# Lesson 8 Law of Total Probability

## Motivating Example

You watch a magician place 4 ordinary quarters and 1 double-headed quarter into a box. If you select a coin from the box at random and toss it, what is the probability that it lands heads?

## Theory

In some situations, calculating the probability of an event is easy, once you condition on the right information. For example, in the example above, if we knew that the coin we chose was ordinary, then: \[ P(\text{heads} | \text{ordinary}) = \frac{1}{2}. \] On the other hand, if the coin we chose was double-headed, then \[ P(\text{heads} | \text{double-headed}) = 1. \]

How do we combine these conditional probabilities to come up with \(P(\text{heads})\), the overall probability that the coin lands heads?

**Theorem 8.1 (Law of Total Probability)**Let \(A_1, ..., A_n\) be a partition of the possible outcomes. Then: \[ P(B) = \sum_{i=1}^n P(A_i) P(B | A_i). \]

A **partition** is a collection of non-overlapping events that cover all the possible outcomes.
For example, in the example above, \(A_1 = \{ \text{ordinary}\}\) and \(A_2 = \{ \text{double-headed} \}\)
is a partition, since the coin that we selected has to be one of the two and cannot be both.

Applying the Law of Total Probability to this problem, we have \[\begin{align*} P(\text{heads}) &= P(\text{ordinary}) P(\text{heads} | \text{ordinary}) + P(\text{double-headed}) P(\text{heads} | \text{double-headed}) \\ &= 0.8 \cdot \frac{1}{2} + 0.2 \cdot 1 \\ &= 0.6 \end{align*}\]
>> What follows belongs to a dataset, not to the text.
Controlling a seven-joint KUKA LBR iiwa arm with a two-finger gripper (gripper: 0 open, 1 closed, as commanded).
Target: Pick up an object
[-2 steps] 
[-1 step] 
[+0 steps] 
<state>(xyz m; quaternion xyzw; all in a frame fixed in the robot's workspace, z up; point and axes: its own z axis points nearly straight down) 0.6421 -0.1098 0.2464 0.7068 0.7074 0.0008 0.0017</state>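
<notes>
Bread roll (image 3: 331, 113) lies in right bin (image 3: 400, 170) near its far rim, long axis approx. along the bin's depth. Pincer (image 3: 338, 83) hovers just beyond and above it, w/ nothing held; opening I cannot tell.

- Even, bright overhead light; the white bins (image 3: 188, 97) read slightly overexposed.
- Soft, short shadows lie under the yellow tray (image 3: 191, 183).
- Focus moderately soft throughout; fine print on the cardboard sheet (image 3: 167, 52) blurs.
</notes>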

So the overall probability \(P(B)\) is just a weighted average of the conditional probabilities \(P(B | A_i)\), where the “weights” are \(P(A_i)\). (Note that these “weights” have to add up to 1, since \(A_1, ..., A_n\) are a partition of all the possible outcomes, whose total probability is \(1.0\).) This means that the overall probability \(P(B)\) will always lie somewhere between the conditional probabilities \(P(B | A_i)\), with more weight given to the more probable scenarios. For example, we could have predicted that \(P(\text{heads})\) would lie somewhere between \(\frac{1}{2}\) and \(1\); the fact that it is much closer to the former is because choosing the ordinary coin was more probable.

## Examples

- Here are some things we already know about a deck of cards:
- The top card in a shuffled deck of cards has a \(13/52\) chance of being a diamond.
- If the top card is a diamond, then the second card has a \(12/51\) chance of being a diamond.
- If the top card is not a diamond, then the second card has a \(13/51\) chance of being a diamond.

Now, suppose we “burn” (i.e., discard) the top card without looking at it. What is the probability that the second card is a diamond? Use the Law of Total Probability, conditioning on the top card. Does burning cards affect probabilities?

Anny is a fan of chess competitor Hikaru Nakamura, and tomorrow is the World Chess Championship. She is superstitious and believes that the weather influences how he will perform. Hikaru has a 60% chance of winning if it rains, a 25% chance if it is cloudy, and a 10% chance if it is sunny. Anny checks the weather the night before, and the forecast says that the chance of rain tomorrow is 40%; otherwise, it is equally likely to be cloudy as sunny. What is the probability that Hikaru wins the World Chess Championship?